Le monde littéraire, bien qu’ancré dans l’imaginaire, a parfois franchi la ligne entre fiction et mensonge. Plusieurs cas célèbres ont prouvé à quel point le besoin de croire à une révélation « authentique » pouvait faire vaciller l’esprit critique, même chez les experts. En 1983, le magazine allemand Stern annonçait avoir retrouvé les journaux intimes d’Adolf Hitler. L’engouement fut immédiat, mais de courte durée : des tests révélèrent qu’il s’agissait de faux fabriqués par Konrad Kujau. Deux siècles plus tôt, James Macpherson avait prétendu traduire les poèmes d’un barde celtique nommé Ossian; en réalité, il en était largement l’auteur. Ces deux cas illustrent un attrait constant pour les mythes et les reliques du passé.
Le XXe siècle ne fut pas en reste. En 1971, Clifford Irving réussit à vendre à l’éditeur McGraw-Hill une autobiographie soi-disant dictée par le milliardaire Howard Hughes. Le stratagème s’effondra quand Hughes prit la parole publiquement pour dénoncer la fraude. La même année paraissait Go Ask Alice, prétendu journal intime d’une adolescente droguée. Ce récit, utilisé dans des campagnes éducatives, fut plus tard attribué à l’auteure Beatrice Sparks, coutumière de ce type de faux témoignage. Dans un tout autre registre, le physicien Alan Sokal fit publier en 1996 un article volontairement absurde dans une revue de sciences humaines. Ce canular intellectuel relança le débat sur la rigueur académique.

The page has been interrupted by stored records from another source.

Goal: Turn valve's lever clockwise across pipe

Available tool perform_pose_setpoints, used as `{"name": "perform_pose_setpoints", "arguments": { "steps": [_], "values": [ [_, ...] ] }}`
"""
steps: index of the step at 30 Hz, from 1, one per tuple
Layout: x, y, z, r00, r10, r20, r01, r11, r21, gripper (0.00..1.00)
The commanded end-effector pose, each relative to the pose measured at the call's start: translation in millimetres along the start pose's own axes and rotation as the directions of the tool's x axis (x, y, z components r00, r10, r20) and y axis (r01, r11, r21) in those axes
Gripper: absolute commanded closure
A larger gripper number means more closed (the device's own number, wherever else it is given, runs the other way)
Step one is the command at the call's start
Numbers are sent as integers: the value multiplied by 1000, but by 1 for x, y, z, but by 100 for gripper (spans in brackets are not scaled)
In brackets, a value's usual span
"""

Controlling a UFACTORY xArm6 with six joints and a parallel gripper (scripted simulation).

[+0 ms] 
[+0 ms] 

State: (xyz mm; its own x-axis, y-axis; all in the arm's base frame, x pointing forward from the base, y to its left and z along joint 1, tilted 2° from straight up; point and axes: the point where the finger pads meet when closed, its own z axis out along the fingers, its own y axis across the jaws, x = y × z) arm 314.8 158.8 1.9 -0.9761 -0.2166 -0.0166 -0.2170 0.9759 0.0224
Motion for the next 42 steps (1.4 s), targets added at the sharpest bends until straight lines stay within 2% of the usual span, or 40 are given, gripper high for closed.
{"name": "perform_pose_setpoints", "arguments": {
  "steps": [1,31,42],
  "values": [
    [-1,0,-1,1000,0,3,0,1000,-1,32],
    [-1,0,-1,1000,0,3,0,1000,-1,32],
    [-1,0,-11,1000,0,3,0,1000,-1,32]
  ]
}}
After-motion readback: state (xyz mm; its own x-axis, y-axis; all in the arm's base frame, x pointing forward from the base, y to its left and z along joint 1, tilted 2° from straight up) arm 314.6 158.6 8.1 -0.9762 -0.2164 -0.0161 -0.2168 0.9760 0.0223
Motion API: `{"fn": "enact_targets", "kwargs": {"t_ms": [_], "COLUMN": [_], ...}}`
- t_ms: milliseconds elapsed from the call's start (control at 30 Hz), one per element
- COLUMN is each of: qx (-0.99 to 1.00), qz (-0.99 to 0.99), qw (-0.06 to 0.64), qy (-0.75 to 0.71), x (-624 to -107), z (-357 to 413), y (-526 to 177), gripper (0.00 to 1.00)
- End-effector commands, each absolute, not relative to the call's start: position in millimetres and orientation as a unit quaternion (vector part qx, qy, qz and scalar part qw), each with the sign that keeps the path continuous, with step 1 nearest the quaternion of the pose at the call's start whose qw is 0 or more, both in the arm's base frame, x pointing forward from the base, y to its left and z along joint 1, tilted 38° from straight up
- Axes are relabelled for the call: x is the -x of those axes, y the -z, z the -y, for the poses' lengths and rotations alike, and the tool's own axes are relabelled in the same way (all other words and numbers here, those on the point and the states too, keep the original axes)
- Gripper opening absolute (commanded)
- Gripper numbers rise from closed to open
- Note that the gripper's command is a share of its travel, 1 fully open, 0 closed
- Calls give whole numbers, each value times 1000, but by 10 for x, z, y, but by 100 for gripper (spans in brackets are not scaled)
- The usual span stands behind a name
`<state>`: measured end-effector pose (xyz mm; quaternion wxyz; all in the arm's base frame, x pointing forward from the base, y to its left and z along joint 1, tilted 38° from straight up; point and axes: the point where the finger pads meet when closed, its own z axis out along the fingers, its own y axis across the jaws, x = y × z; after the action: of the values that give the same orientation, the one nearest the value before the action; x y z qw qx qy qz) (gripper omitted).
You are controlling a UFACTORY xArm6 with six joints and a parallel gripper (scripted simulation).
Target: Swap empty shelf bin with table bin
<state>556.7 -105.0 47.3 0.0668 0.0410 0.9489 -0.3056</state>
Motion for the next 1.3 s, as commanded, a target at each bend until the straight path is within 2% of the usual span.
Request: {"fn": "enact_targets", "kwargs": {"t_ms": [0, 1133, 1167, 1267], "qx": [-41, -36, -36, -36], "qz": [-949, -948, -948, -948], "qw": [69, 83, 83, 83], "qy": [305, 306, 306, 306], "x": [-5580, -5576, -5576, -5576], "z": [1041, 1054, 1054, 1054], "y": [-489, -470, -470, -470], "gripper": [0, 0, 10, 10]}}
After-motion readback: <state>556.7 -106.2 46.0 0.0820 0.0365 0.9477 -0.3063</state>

Les impostures littéraires ne datent cependant pas d’hier. La Donation de Constantin, texte utilisé pendant des siècles pour asseoir le pouvoir temporel de la papauté, fut démontée au XVe siècle par Lorenzo Valla grâce à une analyse philologique. Ce fut une révolution méthodologique, démontrant que la critique historique pouvait défaire des vérités admises. Que les motivations aient été politiques, idéologiques ou purement commerciales, ces tromperies partagent un point commun : elles révèlent notre désir collectif de croire en ce que la littérature promet; même lorsque cette promesse repose sur du vent.